A Picasso-packed Sotheby's sale with 44 paintings, drawings and sculptures brought in $170 million for Impressionist and modern art on Tuesday evening in New York. Hefty pre-sale estimates and choosy bidders kept the sale subdued while it fell soundly within the overall pre-sale estimate ($158.9/229.7 million).

The top lot, Picasso's colorful, cartoonish "Women Reading," went for $21.3 million, which was more than 20% below its low estimate.
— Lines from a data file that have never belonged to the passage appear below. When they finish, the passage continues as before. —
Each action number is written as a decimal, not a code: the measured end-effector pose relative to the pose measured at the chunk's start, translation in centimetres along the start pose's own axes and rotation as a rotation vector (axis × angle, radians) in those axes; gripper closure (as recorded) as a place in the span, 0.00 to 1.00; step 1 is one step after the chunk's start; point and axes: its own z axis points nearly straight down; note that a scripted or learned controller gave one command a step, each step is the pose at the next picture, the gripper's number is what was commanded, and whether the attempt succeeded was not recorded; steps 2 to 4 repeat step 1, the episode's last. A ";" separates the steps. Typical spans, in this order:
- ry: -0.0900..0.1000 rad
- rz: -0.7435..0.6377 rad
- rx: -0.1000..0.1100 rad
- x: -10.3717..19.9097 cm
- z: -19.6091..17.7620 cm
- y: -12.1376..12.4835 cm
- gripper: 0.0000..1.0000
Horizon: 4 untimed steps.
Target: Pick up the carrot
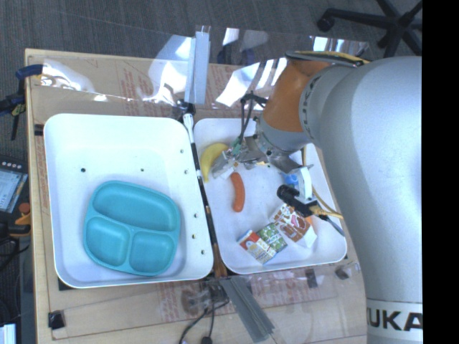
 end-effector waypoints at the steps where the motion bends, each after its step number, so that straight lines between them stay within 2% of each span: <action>1: 0.003 -0.364 0.003 2.0 0.0 -11.4 0.00; 4: 0.003 -0.364 0.003 2.0 0.0 -11.4 0.00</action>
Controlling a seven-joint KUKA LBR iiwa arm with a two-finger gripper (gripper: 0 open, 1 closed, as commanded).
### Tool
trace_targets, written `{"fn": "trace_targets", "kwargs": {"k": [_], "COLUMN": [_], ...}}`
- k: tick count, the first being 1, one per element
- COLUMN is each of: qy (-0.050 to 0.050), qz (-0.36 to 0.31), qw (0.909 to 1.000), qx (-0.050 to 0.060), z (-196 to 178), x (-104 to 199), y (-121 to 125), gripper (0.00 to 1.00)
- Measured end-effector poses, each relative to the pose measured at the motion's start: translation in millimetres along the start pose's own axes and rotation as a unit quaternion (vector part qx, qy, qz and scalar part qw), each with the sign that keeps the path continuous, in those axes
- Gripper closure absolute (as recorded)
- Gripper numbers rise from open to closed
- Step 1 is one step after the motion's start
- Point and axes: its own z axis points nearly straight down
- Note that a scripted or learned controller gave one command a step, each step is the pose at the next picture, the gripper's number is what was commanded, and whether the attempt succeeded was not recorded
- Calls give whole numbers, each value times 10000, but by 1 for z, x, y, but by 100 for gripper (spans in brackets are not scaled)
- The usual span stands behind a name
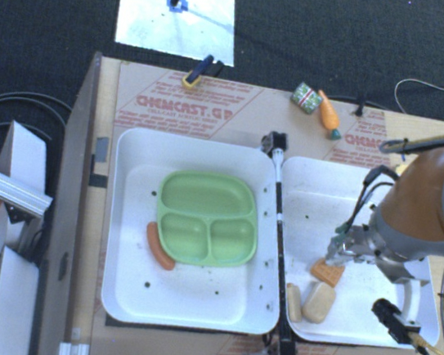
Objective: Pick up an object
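The left bin [120, 281] holds a green plate [206, 217] and a hot dog [160, 247]; the right bin [321, 179] holds a cracker [326, 272] and two bread rolls [309, 303]; the gripper [340, 250] is just above the cracker; I cannot tell how its jaws stand.

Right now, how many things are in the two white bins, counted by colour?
Green: 1, the divided plate in the left bin.
Orange: 2, the sausage-shaped piece beside the plate, and the flat piece under the gripper in the right bin.
Tan: 2, the two rounded pieces at the right bin's near edge.
Total: 5
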Motion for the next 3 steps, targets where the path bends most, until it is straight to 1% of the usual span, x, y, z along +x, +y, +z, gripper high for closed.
{"fn": "trace_targets", "kwargs": {"k": [1,2,3], "qy": [1,-23,-17], "qz": [-4,2,-20], "qw": [10000,10000,10000], "qx": [10,-54,-70], "z": [16,38,32], "x": [-5,11,-13], "y": [-29,-3,60], "gripper": [0,0,0]}}
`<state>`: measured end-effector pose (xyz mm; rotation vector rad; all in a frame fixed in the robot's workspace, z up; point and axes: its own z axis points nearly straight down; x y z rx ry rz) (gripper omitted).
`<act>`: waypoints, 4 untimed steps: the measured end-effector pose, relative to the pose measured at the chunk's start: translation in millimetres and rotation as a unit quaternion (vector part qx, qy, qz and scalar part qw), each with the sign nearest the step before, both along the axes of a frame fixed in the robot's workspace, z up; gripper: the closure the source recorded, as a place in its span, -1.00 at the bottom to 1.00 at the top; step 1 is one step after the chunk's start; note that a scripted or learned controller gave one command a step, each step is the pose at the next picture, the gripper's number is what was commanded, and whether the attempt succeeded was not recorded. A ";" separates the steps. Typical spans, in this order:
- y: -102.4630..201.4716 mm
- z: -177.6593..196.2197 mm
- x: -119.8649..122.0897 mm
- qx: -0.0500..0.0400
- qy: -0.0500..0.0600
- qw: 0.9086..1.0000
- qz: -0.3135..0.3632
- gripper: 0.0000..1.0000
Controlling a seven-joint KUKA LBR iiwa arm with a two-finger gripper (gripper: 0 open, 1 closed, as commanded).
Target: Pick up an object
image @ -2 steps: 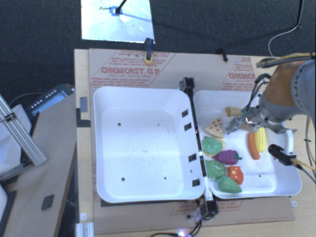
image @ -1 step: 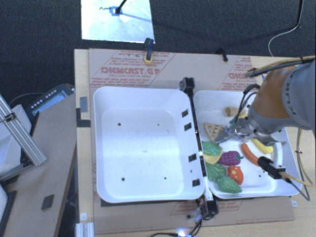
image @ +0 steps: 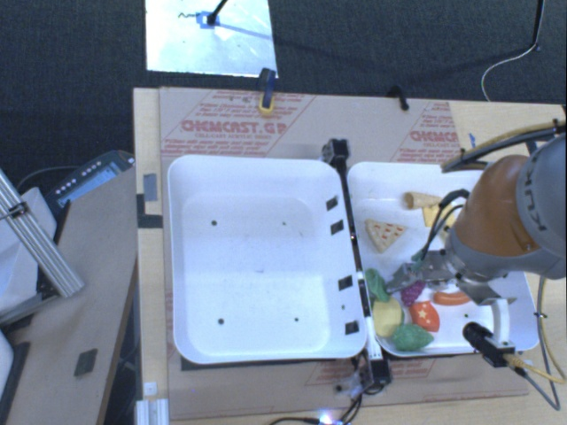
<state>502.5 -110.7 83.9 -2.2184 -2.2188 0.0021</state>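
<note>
A: Which colours marked the bins and the table?
B: Both the left bin (image: 257, 255) and the right bin (image: 376, 177) were white; the table (image: 354, 118) was tan with red lettering.
A: And the contents?
B: A tan waffle-patterned wedge (image: 387, 234), a yellow piece (image: 386, 316), a green piece (image: 408, 336), a red piece (image: 426, 315), a purple piece (image: 413, 291). The arm (image: 500, 215) was orange and grey.

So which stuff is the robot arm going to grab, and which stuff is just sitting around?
For the job:
gripper, low over the toy pile
right bin
purple toy
tomato
yellow toy
green toy
waffle wedge
sausage

Just lying about:
left bin
yellow clip
grey remote
</note>
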 end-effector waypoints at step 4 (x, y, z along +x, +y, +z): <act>56.4 105.5 -14.7 -0.001 -0.006 1.000 0.004 1.00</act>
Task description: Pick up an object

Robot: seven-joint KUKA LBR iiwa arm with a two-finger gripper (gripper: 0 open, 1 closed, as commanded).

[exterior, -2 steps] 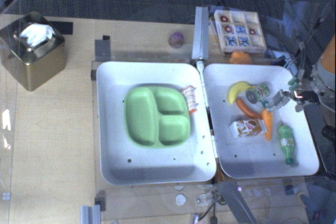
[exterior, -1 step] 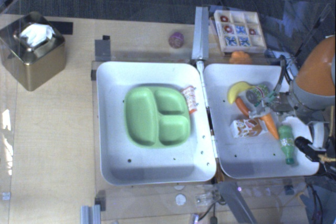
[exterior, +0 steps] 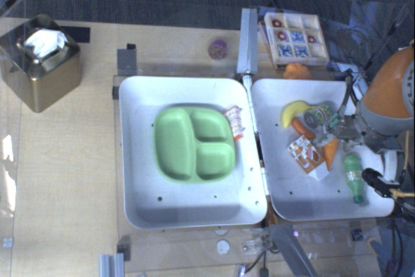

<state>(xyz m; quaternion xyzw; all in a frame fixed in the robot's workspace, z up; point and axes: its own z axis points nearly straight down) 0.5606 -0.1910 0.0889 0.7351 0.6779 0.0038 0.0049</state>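
Note:
The right bin [exterior: 283,194] holds a yellow banana [exterior: 292,112], a round grey-green tin [exterior: 317,118], an orange carrot [exterior: 330,151], a small patterned snack box [exterior: 306,155] and a green bottle [exterior: 354,178] lying near the right wall. The arm, with its orange band [exterior: 391,82], reaches in from the right. My gripper [exterior: 342,128] hangs low over the cluster, just right of the tin and above the carrot. Dark wrist parts hide its tips, and I see nothing clearly lifted.
In the left bin [exterior: 139,204] lie a green divided plate [exterior: 194,143] and a red-white packet [exterior: 235,122] at the plate's right edge. Behind the bins are a tic-tac-toe board [exterior: 296,39], a purple ball [exterior: 218,48] and a brown tissue box [exterior: 42,68].

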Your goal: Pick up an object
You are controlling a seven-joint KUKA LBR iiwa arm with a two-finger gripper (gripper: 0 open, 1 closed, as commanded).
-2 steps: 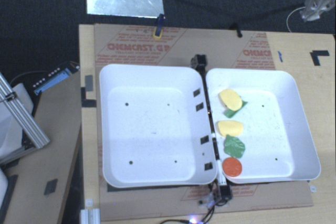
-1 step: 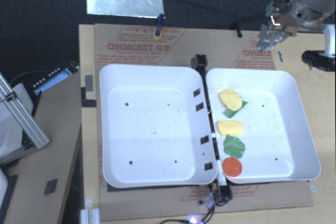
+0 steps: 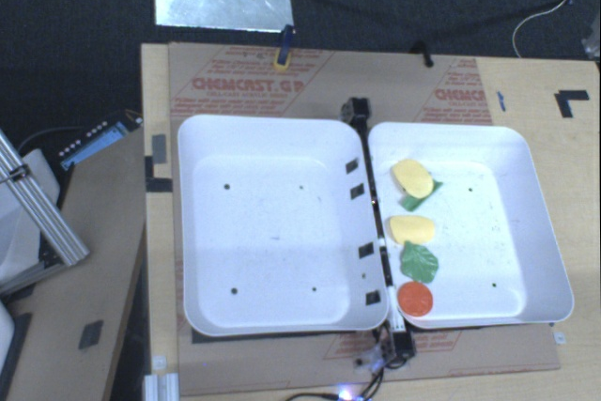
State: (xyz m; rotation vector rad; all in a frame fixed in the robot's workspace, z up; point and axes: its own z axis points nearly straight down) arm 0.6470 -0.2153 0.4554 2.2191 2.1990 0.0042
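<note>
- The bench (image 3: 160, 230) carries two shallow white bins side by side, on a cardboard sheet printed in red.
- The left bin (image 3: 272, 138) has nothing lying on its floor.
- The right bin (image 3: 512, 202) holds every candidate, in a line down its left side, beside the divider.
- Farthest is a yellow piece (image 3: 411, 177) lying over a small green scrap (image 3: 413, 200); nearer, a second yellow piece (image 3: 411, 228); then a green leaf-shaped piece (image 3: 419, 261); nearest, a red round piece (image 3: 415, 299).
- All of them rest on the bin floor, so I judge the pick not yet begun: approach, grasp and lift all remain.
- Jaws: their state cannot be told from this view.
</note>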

The buyer was a Chinese man in the salesroom.

Notable sales included a rare-to-market Paul Gauguin sculpture of a Tahitian woman that fetched $11.2 million, above its $10 million low estimate and an auction record for his sculpture.
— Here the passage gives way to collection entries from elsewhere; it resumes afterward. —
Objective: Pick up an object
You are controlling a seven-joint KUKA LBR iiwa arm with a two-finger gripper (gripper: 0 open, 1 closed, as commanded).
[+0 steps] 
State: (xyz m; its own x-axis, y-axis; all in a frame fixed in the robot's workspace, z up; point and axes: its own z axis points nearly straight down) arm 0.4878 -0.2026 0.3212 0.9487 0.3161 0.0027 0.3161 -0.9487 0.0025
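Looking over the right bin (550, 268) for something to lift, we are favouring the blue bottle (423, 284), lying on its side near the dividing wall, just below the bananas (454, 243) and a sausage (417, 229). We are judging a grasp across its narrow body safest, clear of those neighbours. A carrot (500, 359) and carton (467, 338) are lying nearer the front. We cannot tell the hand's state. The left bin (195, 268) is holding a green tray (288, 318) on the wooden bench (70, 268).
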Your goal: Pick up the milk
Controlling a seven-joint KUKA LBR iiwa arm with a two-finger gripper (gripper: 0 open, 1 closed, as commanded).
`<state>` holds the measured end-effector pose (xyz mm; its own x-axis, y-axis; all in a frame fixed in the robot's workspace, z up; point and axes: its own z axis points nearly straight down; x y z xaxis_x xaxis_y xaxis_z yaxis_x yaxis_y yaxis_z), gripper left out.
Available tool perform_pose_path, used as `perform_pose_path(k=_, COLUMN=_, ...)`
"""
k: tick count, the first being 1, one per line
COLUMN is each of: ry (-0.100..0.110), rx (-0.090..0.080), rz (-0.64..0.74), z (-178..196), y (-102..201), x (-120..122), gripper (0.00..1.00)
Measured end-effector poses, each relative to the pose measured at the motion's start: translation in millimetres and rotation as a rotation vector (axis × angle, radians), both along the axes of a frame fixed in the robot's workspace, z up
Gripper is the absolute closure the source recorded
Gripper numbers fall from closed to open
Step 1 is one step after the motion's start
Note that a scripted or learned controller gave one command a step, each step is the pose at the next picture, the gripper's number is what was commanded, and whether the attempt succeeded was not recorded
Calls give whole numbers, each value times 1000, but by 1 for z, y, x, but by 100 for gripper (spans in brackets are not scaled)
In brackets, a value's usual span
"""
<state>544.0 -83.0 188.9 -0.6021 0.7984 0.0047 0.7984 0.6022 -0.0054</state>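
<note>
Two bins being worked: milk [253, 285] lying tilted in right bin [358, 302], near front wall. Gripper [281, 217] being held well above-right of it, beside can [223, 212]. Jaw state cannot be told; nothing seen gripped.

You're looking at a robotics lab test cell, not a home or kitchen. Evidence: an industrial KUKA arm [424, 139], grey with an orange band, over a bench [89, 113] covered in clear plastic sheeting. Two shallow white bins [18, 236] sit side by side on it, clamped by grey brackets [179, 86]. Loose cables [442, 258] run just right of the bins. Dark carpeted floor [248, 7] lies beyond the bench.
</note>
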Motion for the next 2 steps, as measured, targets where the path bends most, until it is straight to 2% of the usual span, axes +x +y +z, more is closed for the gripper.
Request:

A figural Surrealist work “Les Cariatides,” painted in 1946 by Paul Delvaux, insitigated a bidding battle up to $9 million, a record-breaking price for the artist and well over its $5 million high estimate.
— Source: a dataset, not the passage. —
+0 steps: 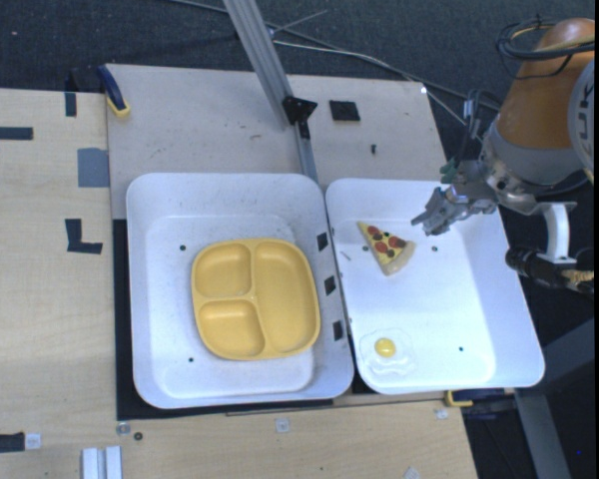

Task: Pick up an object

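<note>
You've got the gripper (431,218) just right of the pizza slice (385,246), can't tell its state, so center over it before dropping.

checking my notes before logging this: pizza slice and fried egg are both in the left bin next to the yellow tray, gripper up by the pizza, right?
Not quite. The camera view shows the pizza slice and fried egg in the right bin; the yellow tray sits alone in the left bin. The gripper is indeed up by the pizza.
</note>
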`<state>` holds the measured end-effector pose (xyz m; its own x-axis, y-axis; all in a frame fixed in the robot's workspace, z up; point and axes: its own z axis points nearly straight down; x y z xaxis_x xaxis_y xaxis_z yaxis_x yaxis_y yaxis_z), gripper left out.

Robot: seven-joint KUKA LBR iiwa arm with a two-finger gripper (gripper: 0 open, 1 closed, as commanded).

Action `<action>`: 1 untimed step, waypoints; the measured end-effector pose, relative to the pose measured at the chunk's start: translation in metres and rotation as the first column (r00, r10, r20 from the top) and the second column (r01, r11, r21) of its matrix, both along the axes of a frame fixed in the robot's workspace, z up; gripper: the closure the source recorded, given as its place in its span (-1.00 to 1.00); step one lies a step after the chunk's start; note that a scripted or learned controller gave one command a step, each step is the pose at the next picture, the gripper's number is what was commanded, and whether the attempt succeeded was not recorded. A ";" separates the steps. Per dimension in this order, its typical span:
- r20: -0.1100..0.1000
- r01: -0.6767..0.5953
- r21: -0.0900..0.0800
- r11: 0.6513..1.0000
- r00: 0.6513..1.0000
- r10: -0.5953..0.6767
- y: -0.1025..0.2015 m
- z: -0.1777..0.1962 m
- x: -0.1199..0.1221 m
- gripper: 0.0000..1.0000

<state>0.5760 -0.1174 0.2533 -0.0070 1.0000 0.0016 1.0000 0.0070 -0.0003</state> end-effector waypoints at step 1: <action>-0.003 0.002 -0.001 1.000 1.000 -0.002 0.050 -0.016 0.004 1.00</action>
<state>0.5802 -0.0673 0.2374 -0.0054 1.0000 0.0006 1.0000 0.0054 -0.0028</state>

A vibrant, Expressionist work by Alexej von Jawlensky, titled Frau mit grünem Fächer (Woman with a green fan) achieved $11,282,500, just under its high estimate of $12 million.

Fifteen of the sale's 59 lots failed to sell. "The quality was up and down in this sale, so that's the kind of bidding we saw," art adviser Alex Brotmann told the Wall Street Journal.